McVille Airport gets grant to pave runway
Closed since 2007, McVille Airport is one step closer to takeoff.
The airport, which is located between the east side of the Route 28 expressway and the Allegheny River, has received a $650,000 grant from the state to update the airport.
"It's a 75-25 grant," said Tom Kijowski co-owner of the airport. "The state gives us 75 percent of the funding and we pay the other 25 percent."
Kijowski said the money will be used to pave the airport's runway.
When the airport reopens, the runway will be about 3,200 feet long and slightly elevated.
The grant is from PennDOT as part of their aviation development program. The money comes from taxes on jet engine fuel.
McVille received the second largest grant of 18 Pennsylvania airports that shared $4 million the state provided.

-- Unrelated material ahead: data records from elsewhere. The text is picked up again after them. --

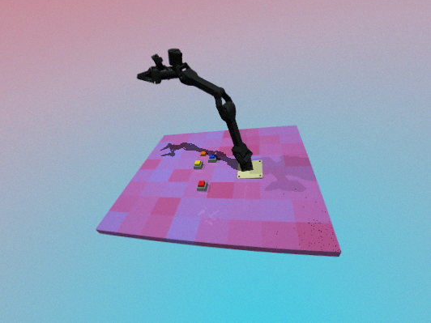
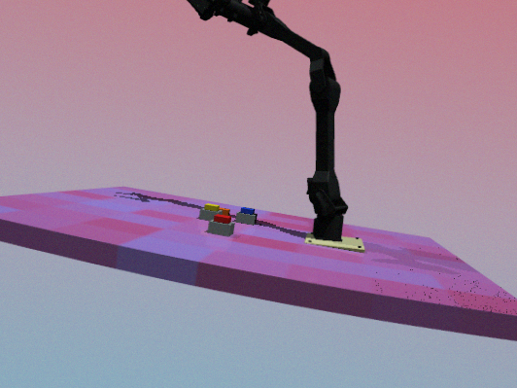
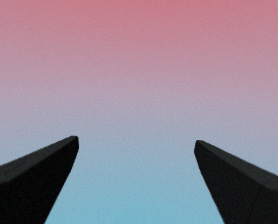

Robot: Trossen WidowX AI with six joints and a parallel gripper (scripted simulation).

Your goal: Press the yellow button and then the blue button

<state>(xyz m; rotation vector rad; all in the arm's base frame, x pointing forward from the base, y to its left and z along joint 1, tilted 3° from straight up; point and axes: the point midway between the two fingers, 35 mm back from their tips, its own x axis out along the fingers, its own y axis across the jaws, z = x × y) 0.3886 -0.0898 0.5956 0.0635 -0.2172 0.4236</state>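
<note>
Right now the yellow button is 15 cm behind my gripper tip and 56 cm below it. Round my gripper tip: blue button: 24 cm behind, 4 cm to the right, 56 cm below; then red button: 20 cm behind, 19 cm to the left, 56 cm below.
</note>
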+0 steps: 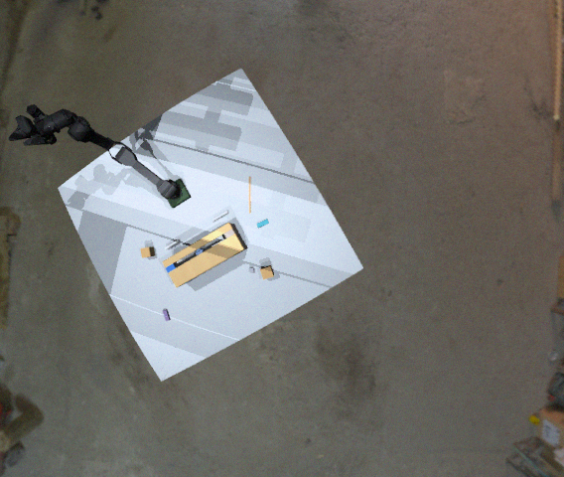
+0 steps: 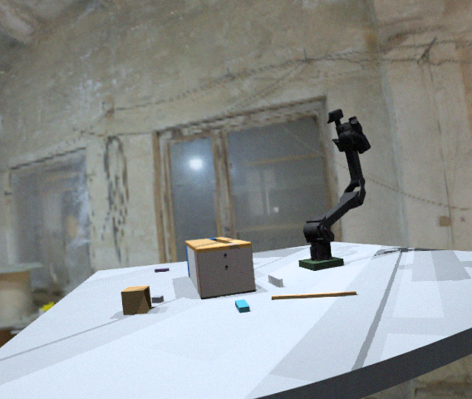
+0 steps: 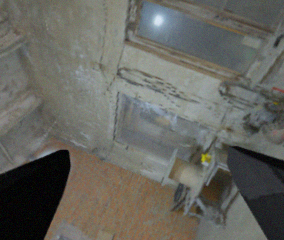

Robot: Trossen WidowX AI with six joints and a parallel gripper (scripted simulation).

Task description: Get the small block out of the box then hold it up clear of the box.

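Now: gripper tip 55 cm short of the box, 40 cm to the right of it and 50 cm above it. From my gripper tip the other things lie so: purple block (83 cm ahead, 6 cm to the left, 56 cm below); then light blue block (57 cm ahead, 39 cm to the left, 48 cm below); then thin wooden stick (37 cm ahead, 71 cm to the left, 56 cm below).
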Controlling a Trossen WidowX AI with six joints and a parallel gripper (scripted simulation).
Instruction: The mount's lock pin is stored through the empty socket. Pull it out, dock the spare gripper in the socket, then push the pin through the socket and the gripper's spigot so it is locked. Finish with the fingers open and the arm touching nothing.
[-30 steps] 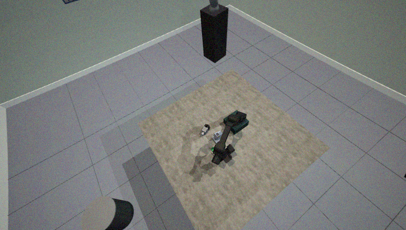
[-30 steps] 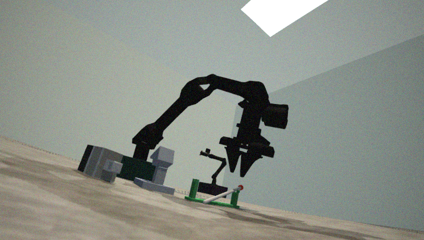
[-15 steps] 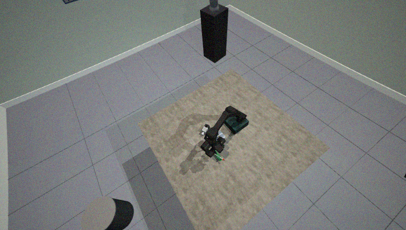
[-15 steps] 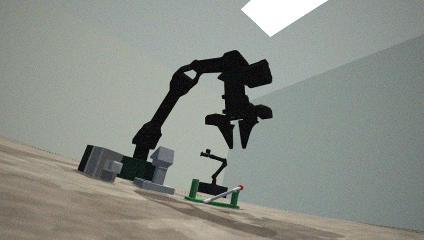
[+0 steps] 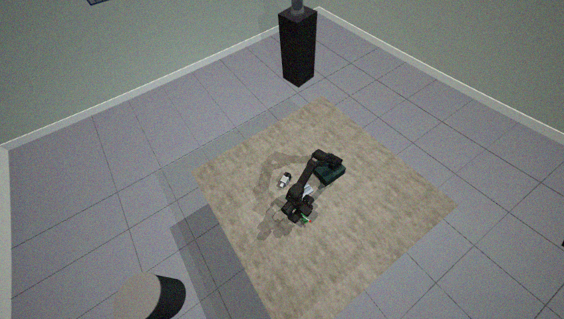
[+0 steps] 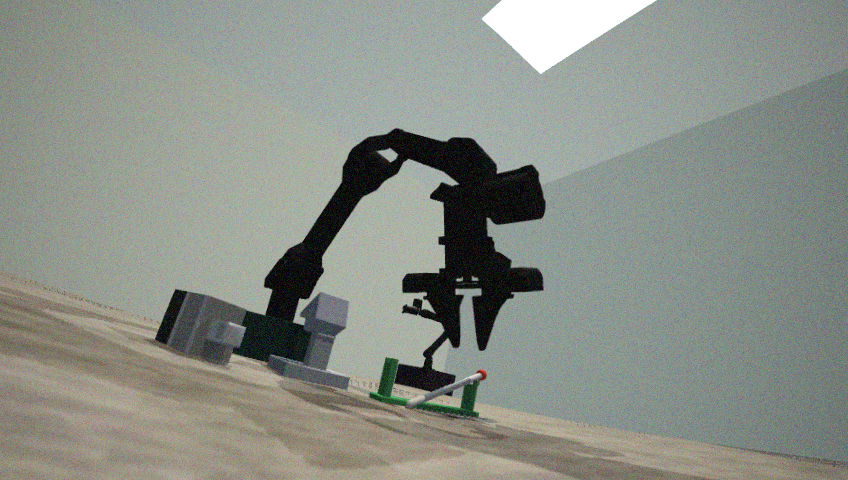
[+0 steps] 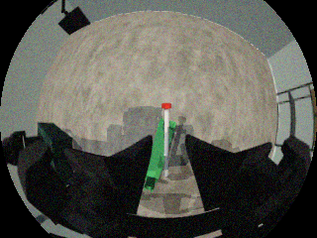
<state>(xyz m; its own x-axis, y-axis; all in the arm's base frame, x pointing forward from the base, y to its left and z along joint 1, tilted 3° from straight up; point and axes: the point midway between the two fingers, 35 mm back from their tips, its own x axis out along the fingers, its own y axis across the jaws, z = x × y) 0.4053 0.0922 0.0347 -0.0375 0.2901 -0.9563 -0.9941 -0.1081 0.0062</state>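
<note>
The rack is 1 cm behind my gripper tip, 4 cm to the right of it and 6 cm below it. Round my gripper tip: socket: 13 cm behind, 14 cm to the right, 3 cm below; then spare gripper: 10 cm behind, 28 cm to the right, 5 cm below.
</note>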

Pittsburgh International Airport received the most grant money, receiving $750,000 in funding, according to PennDOT.
The airport was closed in 2007 so strip mining could take place on the property. That mining is complete.
Before its closing, the airport housed more than 60 planes.
Most of the hangars that housed those planes were torn down to complete the strip mining.
The airport also was home to the Armstrong Aviation flight school, which Kijowski also owns and now operates out of Rock Airport in West Deer.
"We hope to get most of those planes back at McVille when we reopen," he said. "It depends on how many hangars we can get reopened."
While the reopening process has started, the airport is still a long way from taking off.
"We keep telling people we'll be open in the fall of 2012, so that's what we're shooting for," Kijowski said.